Millard also talked about finding new ways to support and engage charities virtually, as the current crisis has prevented in person participation and events. “The pandemic impacted local charities and organizations, so we’re really encouraging teams to reach out to their favourite charities and talk about different ways they can help.” OpenText provides three paid volunteer days per year to their employees, which Millard said everyone wants to use. “It’s really challenging with the pandemic, but I’m seeing a shift. Charities are being proactive, creating different virtual opportunities to engage with the communities that want to help them.”

Taking the adage “think globally, act locally”, OpenText launched their 100 Acts of Kindness campaign in response to the COVID-19 pandemic. “It really inspired us to design a campaign, a global campaign, where we empowered our employees at the local level to do what was most meaningful to them,” said Millard.

“We talk about our commitments to our local communities, but also our commitments to the environment, and to our customers around things that matter to them like innovation, data privacy, and cyber security.”

Julie Millard, VP, Corporate Citizenship, OpenText,

OpenText teams were able to select causes that focused on helping with COVID-19 emergency response efforts, including food banks and family and children services. “The response was just incredible. People went all in and were so generous and compassionate,” added Millard. Over 2,300 employees participated, raising half a million dollars for 180 charities worldwide in the largest campaign in OpenText’s history.

While the enormous success of the campaign was important, it wasn’t the only thing that made it special. “The campaign started in April and May, when our teams really needed a sense of purpose and connection,” said Millard. “We were all hunkered down at home and saw the suffering that was happening in the world, everyone wanted to help. It gave our team globally a sense of connection with each other and a sense of connection to their community.”

OpenText’s headquarters is in the R+T Park and its also their largest office globally. As a local leader in the Waterloo Region community, the company looked for ways to adapt their corporate citizenship and community programs to deal with the effects of the COVID-19 pandemic. “Here in Waterloo, we wanted to be sure we were continuing to support the charities that are important to us,” said Millard. The team in Waterloo chose to support Region Ready, which provides help to the three local hospitals in Cambridge and Kitchener, and the Waterloo Region Foodbank.

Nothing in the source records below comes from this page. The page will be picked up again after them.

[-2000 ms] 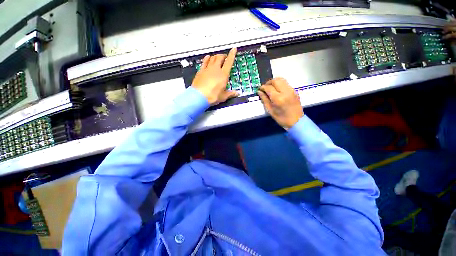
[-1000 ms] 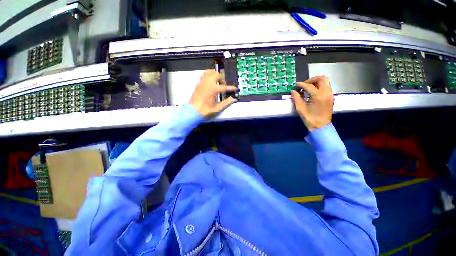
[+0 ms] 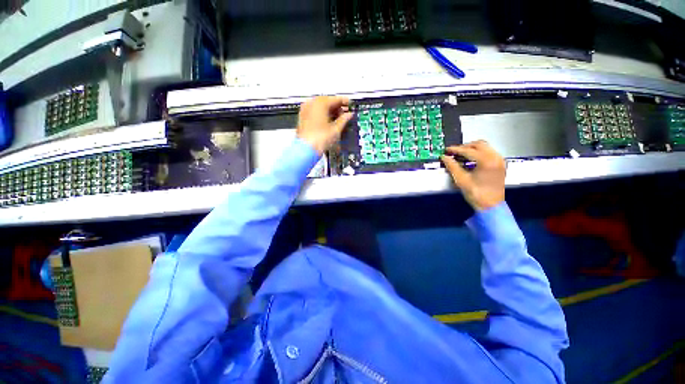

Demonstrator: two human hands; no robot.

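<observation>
A green PCB panel lies flat in a black wave solder pallet on the conveyor in front of me. My left hand is at the pallet's upper left corner, thumb and index finger close around the clip spot there; the fingertips partly hide it. My right hand is at the pallet's lower right corner, fingertips pinched over the corner; the clip under them is hidden. Pale clips show at the upper right and lower left corners.
More pallets with panels stand to the right on the conveyor rail. A row of panels is at the left. Blue-handled cutters lie on the ledge behind. A cardboard sheet with a panel is low left.
Both hands first worked on the panel, then moved apart to the pallet's sides. My left hand has since gone from the lower left corner to the upper left one. My right hand stays lower right.
</observation>
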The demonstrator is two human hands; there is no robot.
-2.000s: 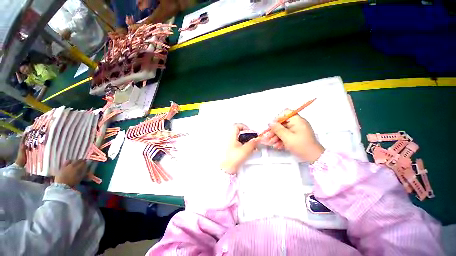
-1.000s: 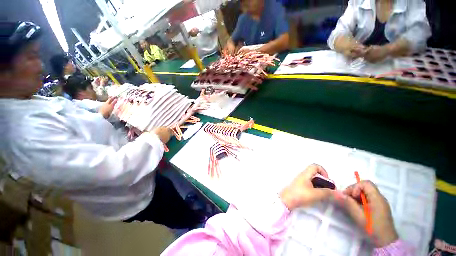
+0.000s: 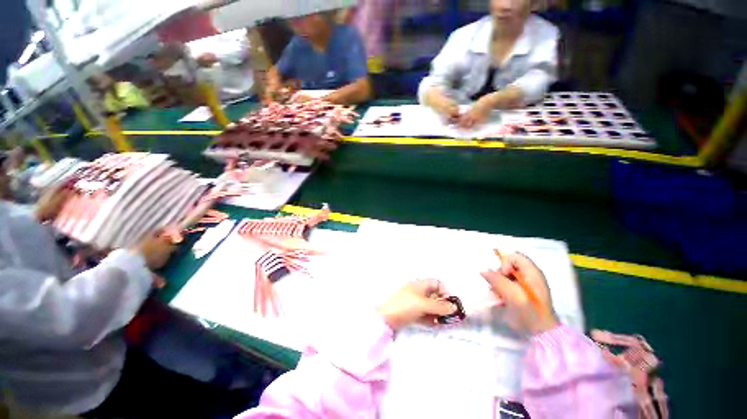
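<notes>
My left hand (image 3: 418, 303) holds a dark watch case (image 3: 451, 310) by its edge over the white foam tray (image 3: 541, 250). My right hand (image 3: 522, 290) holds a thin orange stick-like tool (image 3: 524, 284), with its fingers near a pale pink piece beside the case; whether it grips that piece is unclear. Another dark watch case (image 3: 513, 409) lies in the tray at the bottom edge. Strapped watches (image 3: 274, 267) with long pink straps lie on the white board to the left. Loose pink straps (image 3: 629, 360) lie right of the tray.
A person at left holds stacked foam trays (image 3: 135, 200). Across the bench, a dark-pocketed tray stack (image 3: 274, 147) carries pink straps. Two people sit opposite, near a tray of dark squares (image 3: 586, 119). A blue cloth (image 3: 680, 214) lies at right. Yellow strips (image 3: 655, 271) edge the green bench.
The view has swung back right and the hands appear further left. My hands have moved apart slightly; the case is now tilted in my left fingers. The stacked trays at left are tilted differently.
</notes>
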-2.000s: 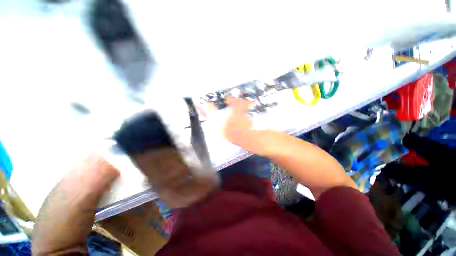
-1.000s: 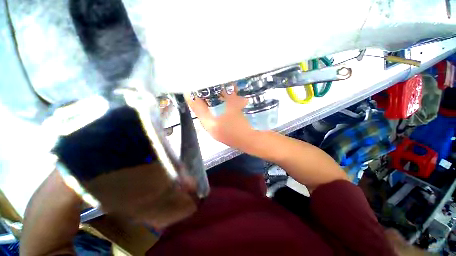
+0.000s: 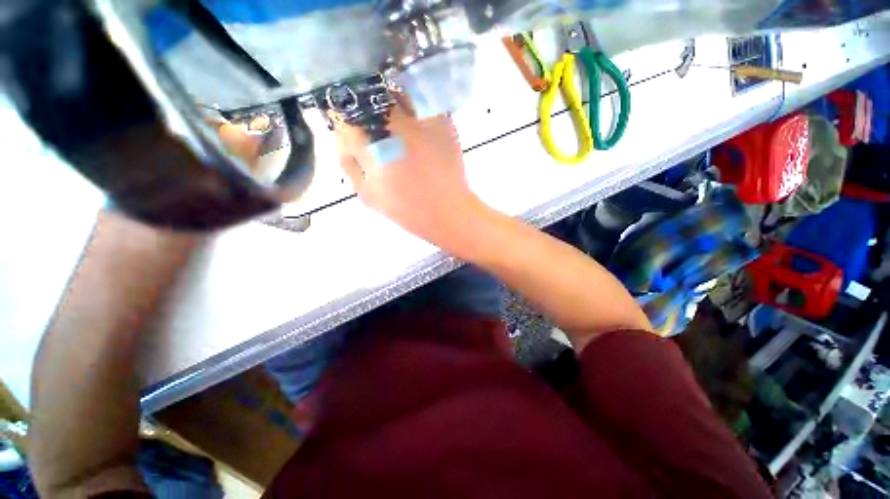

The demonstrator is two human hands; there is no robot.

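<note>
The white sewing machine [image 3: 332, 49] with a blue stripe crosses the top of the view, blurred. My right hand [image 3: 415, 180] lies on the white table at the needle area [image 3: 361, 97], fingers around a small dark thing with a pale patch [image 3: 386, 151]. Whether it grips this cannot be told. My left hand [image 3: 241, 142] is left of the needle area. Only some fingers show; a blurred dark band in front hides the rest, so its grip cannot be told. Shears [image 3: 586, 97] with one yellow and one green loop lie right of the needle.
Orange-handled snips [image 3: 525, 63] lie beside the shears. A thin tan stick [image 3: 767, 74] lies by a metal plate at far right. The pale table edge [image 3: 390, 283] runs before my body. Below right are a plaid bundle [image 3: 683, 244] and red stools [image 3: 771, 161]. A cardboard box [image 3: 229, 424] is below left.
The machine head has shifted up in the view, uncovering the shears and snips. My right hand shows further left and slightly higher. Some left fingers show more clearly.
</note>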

Cover image of the OpenTect Corporate Citizenship Report

As a leader in the Canadian tech ecosystem for 30 years, OpenText knows that good corporate citizenship does more than build trust with the communities they call home—it builds trust with all of their stakeholders. This year, OpenText released their first Corporate Citizenship Report to share their priorities and ambitions for OpenText’s corporate citizenship programs. “It has shown me that regardless of the size of the organization, communicating with your stakeholders your priorities, practices, and ambitions, benefits companies in so many ways,” said Millard. “It builds trust with your customers, transparency with investors, pride with your employees, and also engages potential future employees.”

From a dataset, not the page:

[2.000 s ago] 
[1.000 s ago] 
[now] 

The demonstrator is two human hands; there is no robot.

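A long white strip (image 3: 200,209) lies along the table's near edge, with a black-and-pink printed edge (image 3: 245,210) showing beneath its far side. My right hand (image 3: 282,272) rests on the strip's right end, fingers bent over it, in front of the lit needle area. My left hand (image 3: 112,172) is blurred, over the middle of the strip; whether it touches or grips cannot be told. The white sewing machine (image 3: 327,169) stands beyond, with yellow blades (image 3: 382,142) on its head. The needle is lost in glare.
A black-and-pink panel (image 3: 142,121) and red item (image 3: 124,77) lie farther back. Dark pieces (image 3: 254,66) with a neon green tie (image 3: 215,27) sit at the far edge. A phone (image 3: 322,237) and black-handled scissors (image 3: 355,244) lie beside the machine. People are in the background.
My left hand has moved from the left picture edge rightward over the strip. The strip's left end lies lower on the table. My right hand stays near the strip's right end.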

Leading the corporate citizenship program at OpenText is something Millard does not take for granted. “I always think what a gift it is to work here in Waterloo for a global company and to grow into a position where I get to make an impact every single day,” added Millard. “Whether it’s measuring and making progress on our environmental goals, showcasing a great story of a customer using our technology for good in the world, or helping organize a community outreach effort, it’s just incredible that I get to do this job every day.”

Giving Back in R+T Park

OpenText’s commitment to creating a better world and supporting strong communities is one example of the many ways the tenants of R+T Park give back and support their employees and communities.